Une piste mérite notamment d’être davantage mise en avant : l’évaluation régulière du service public à partir de l’expérience réelle de l’usager. Car derrière les statistiques se trouve toujours une réalité humaine.
L’État social doit être mesuré non seulement par les budgets qu’il consacre à la santé, mais par le temps d’attente du patient, la disponibilité du médecin, l’accès aux soins et, surtout, par le sentiment de dignité que le citoyen conserve lorsqu’il franchit les portes d’un établissement public.
La jeunesse ne demande pas seulement des opportunités, elle demande une perspective
Le Maroc dispose d’une jeunesse nombreuse, ambitieuse et de plus en plus qualifiée. Mais entre la formation et l'emploi subsiste encore un passage difficile pour de nombreux jeunes.
L'enjeu est donc de dépasser une conception quantitative de l'emploi. Créer des postes est indispensable, mais encore faut-il créer des emplois durables, qualifiants et adaptés aux transformations de l'économie.
C'est ici qu'une articulation plus forte entre l'école, l'université, la formation professionnelle et les besoins des entreprises pourrait constituer un levier important.
Le programme gagnerait également à accorder une place encore plus visible à l'entrepreneuriat des jeunes, aux petites et moyennes entreprises, à l'économie numérique, aux métiers émergents et aux opportunités offertes par les nouvelles chaînes de valeur.
Et pourquoi ne pas aller plus loin en imaginant, à l'échelle de chaque région, une véritable cartographie des métiers d'avenir ? Identifier les secteurs qui recrutent, adapter les formations et accompagner les jeunes jusqu'à leur insertion permettrait de donner à la politique de l'emploi une dimension beaucoup plus territoriale.
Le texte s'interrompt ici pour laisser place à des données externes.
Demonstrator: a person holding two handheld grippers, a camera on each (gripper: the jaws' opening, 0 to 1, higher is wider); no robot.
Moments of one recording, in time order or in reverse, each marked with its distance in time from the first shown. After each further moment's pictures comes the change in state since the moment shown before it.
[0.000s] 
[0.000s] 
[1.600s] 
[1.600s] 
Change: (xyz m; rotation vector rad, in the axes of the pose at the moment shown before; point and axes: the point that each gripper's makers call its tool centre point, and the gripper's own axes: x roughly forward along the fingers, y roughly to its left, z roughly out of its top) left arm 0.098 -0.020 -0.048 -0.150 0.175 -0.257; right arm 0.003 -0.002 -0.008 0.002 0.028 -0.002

Le service public doit aussi devenir plus efficace
C'est probablement l'un des points qui mériteraient d'être davantage approfondis dans la mise en œuvre du projet : simplification des procédures, digitalisation, responsabilisation des gestionnaires, évaluation des performances et amélioration de la relation avec l'usager.
Car l'État social ne peut être un État lourd et lent. Il doit être un État protecteur, mais également un État efficace.
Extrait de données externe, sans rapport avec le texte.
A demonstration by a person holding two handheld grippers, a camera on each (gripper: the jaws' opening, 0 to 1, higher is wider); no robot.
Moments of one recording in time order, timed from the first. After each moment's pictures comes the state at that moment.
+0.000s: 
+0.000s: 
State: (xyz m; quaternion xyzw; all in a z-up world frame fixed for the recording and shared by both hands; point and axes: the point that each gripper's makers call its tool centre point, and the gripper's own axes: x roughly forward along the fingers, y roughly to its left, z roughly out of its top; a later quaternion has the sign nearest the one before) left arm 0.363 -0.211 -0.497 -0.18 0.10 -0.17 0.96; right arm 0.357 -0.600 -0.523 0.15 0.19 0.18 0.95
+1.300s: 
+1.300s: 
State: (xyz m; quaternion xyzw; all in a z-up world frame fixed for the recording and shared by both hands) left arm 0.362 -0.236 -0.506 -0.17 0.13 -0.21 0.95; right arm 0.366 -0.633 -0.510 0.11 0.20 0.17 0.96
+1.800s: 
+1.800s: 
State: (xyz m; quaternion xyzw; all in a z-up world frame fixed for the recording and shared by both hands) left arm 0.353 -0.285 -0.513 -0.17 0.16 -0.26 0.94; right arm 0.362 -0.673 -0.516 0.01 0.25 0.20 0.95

La protection sociale et la qualité du service public sont d'ailleurs les deux faces d'une même ambition. L'une protège le citoyen contre les risques de la vie ; l'autre lui garantit que cette protection se traduit réellement dans son quotidien.
Une ambition qui mérite maintenant le temps de l'exécution
L'enjeu dépasse finalement le seul cadre électoral. Il touche au modèle de société que nous souhaitons construire.
L'école publique doit préparer les citoyens de demain. L'hôpital public doit garantir que la maladie ne devienne pas une injustice supplémentaire. Et la politique de l'emploi doit permettre à la jeunesse de ne pas considérer l'avenir comme une attente interminable.
Les orientations proposées vont dans cette direction. Elles gagneraient désormais à être accompagnées d'une feuille de route particulièrement précise : des objectifs mesurables, des échéances claires, des mécanismes d'évaluation et une responsabilité clairement identifiée.
C'est à ce niveau que se jouera la crédibilité de toute politique publique.
Car les citoyens ne jugent plus uniquement les programmes sur leurs intentions. Ils les jugent sur leur capacité à changer leur quotidien.
Et c'est peut-être là toute la force de l'idée d'État social : faire en sorte que l'action publique ne soit pas seulement visible dans les textes et les budgets, mais perceptible dans la vie de chaque citoyen.
L'école, l'hôpital et l'emploi ne sont donc pas trois dossiers parmi d'autres. Ils constituent les trois portes par lesquelles l'État rencontre concrètement le citoyen.
À condition de poursuivre l'effort, d'améliorer ce qui doit l'être et surtout de maintenir le cap sur l'efficacité, ce choix de remettre le service public au cœur de l'État social peut devenir l'un des marqueurs les plus importants d'un projet politique tourné vers la cohésion, l'équité et la confiance.